Diane Oode : J’ai toujours écrit, même avant de venir en France. Mais ici, l’écriture est devenue un exutoire, un moyen de gérer la colère, la frustration et les difficultés. Chaque jour, je notais mes ressentis, mes expériences. Puis, un jour, j’ai relu tout ce que j’avais écrit et je me suis dit : « Pourquoi ne pas en faire un livre ? » Au départ, c’était surtout pour moi, mais en parlant de mon projet à mon entourage, j’ai compris que mon histoire pouvait toucher et aider d’autres personnes. Cela m’a donné la motivation pour structurer mes écrits et les partager avec un éditeur.

Blois Capitale : Votre livre s’achève sur de la gratitude et de la reconnaissance. Cela signifie-t-il que vos combats sont terminés ?

Diane Oode : Non, mes combats ne sont pas terminés. Mon premier combat était d’obtenir mon autorisation d’exercer, et je l’ai gagné. Aujourd’hui, mon combat est de transmettre ce que j’ai appris, d’informer et d’inspirer les autres, notamment les médecins étrangers qui arrivent en France. Mon objectif est que mon livre devienne une référence.
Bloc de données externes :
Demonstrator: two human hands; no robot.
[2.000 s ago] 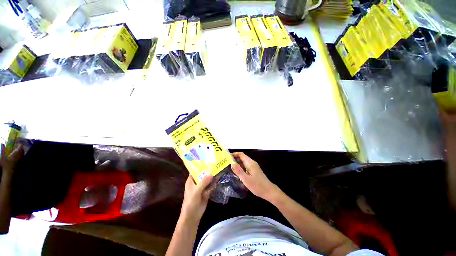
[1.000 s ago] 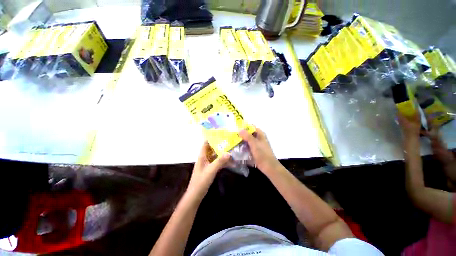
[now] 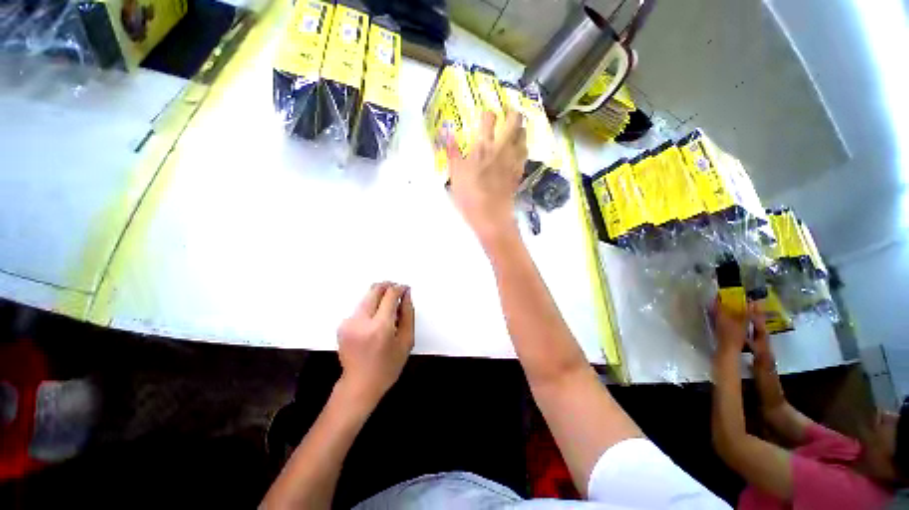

Je veux partager des informations pratiques, raconter ce que j’ai vécu, et expliquer comment naviguer dans ce système complexe. Cela permettra, je l’espère, de faciliter le parcours de ceux qui viendront après moi.

Blois Capitale : Si la Diane d’il y a dix ans lisait votre livre, que ferait-elle ?

Diane Oode : Elle réfléchirait. Elle ne viendrait pas en France sans préparation, c’est certain. À l’époque, j’étais en deuxième année de spécialité en pédiatrie à Libreville. J’avais un cabinet prêt à fonctionner. Si c’était à refaire, je terminerais tranquillement ma formation en pédiatrie J’aurais abordé les choses différemment.

Blois Capitale : Un dernier mot pour conclure cet entretien ?

Diane Oode : Oui, je voudrais remercier toutes les personnes qui m’ont soutenue dans mon parcours, en particulier ma sœur Annette, qui a toujours cru en moi. J’espère que mon livre pourra inspirer mes jeunes collègues, leur montrer que malgré les difficultés, il est possible de réussir, à condition d’être armé de patience, de détermination et d’intelligence.